▶ **WHAT THIS TASK INVOLVES**
Could every line of the data be printed exactly as it reads?

□ □ □ □ □

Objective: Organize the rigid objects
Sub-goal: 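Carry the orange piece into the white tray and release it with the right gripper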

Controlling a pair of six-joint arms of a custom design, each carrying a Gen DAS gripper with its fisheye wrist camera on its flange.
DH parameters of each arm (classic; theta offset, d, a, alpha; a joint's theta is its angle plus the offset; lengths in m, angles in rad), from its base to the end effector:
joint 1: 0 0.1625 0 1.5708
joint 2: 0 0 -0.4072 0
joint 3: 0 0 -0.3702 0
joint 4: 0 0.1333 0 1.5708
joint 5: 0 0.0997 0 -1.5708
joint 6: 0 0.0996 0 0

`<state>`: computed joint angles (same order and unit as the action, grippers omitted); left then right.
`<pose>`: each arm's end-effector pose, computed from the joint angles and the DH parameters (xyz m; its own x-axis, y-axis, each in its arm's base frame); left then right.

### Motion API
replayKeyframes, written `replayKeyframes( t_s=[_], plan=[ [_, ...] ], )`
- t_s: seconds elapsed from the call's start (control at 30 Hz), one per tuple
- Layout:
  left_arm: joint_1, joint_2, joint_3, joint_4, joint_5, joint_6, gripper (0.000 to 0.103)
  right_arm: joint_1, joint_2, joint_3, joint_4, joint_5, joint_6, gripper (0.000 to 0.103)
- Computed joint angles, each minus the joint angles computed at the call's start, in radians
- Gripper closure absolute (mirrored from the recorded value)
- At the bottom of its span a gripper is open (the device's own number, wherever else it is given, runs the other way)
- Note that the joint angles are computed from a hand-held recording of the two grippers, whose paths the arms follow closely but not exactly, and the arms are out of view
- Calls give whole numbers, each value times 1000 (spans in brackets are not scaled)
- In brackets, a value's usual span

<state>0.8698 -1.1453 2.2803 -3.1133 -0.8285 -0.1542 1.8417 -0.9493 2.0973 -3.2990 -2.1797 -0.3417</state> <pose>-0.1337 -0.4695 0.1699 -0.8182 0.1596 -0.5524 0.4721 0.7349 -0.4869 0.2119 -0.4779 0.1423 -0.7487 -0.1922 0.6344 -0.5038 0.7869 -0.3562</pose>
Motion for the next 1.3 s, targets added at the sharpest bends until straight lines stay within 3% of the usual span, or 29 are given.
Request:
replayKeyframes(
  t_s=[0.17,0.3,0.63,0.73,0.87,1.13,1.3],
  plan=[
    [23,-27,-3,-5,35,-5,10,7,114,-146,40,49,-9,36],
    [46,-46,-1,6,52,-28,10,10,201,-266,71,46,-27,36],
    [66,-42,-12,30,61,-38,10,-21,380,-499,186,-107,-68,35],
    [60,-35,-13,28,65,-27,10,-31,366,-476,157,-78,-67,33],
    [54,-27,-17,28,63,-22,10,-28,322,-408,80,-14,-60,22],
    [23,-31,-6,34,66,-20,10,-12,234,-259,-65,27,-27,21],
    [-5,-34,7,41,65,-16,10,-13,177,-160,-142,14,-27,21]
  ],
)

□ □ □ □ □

▶ **YOUR RESPONSE**
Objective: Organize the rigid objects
Sub-goal: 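Carry the orange piece into the white tray and release it with the right gripper
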
Controlling a pair of six-joint arms of a custom design, each carrying a Gen DAS gripper with its fisheye wrist camera on its flange.
DH parameters of each arm (classic; theta offset, d, a, alpha; a joint's theta is its angle plus the offset; lengths in m, angles in rad), from its base to the end effector:
joint 1: 0 0.1625 0 1.5708
joint 2: 0 0 -0.4072 0
joint 3: 0 0 -0.3702 0
joint 4: 0 0.1333 0 1.5708
joint 5: 0 0.0997 0 -1.5708
joint 6: 0 0.0996 0 0

`<state>`: computed joint angles (same order and unit as the action, grippers omitted); left then right.
`<pose>`: each arm's end-effector pose, computed from the joint angles and the DH parameters (xyz m; its own x-axis, y-axis, each in its arm's base frame); left then right.

### Motion API
replayKeyframes, written `replayKeyframes( t_s=[_], plan=[ [_, ...] ], )`
- t_s: seconds elapsed from the call's start (control at 30 Hz), one per tuple
- Layout:
  left_arm: joint_1, joint_2, joint_3, joint_4, joint_5, joint_6, gripper (0.000 to 0.103)
  right_arm: joint_1, joint_2, joint_3, joint_4, joint_5, joint_6, gripper (0.000 to 0.103)
- Computed joint angles, each minus the joint angles computed at the call's start, in radians
- Gripper closure absolute (mirrored from the recorded value)
- At the bottom of its span a gripper is open (the device's own number, wherever else it is given, runs the other way)
- Note that the joint angles are computed from a hand-held recording of the two grippers, whose paths the arms follow closely but not exactly, and the arms are out of view
- Calls give whole numbers, each value times 1000 (spans in brackets are not scaled)
- In brackets, a value's usual span

<state>0.8698 -1.1453 2.2803 -3.1133 -0.8285 -0.1542 1.8417 -0.9493 2.0973 -3.2990 -2.1797 -0.3417</state> <pose>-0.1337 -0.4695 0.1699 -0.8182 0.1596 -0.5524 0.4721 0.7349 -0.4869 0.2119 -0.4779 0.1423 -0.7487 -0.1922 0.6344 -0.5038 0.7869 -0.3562</pose>
Motion for the next 1.3 s, targets added at the sharpest bends until straight lines stay within 3% of the usual span, or 29 are given.
Request:
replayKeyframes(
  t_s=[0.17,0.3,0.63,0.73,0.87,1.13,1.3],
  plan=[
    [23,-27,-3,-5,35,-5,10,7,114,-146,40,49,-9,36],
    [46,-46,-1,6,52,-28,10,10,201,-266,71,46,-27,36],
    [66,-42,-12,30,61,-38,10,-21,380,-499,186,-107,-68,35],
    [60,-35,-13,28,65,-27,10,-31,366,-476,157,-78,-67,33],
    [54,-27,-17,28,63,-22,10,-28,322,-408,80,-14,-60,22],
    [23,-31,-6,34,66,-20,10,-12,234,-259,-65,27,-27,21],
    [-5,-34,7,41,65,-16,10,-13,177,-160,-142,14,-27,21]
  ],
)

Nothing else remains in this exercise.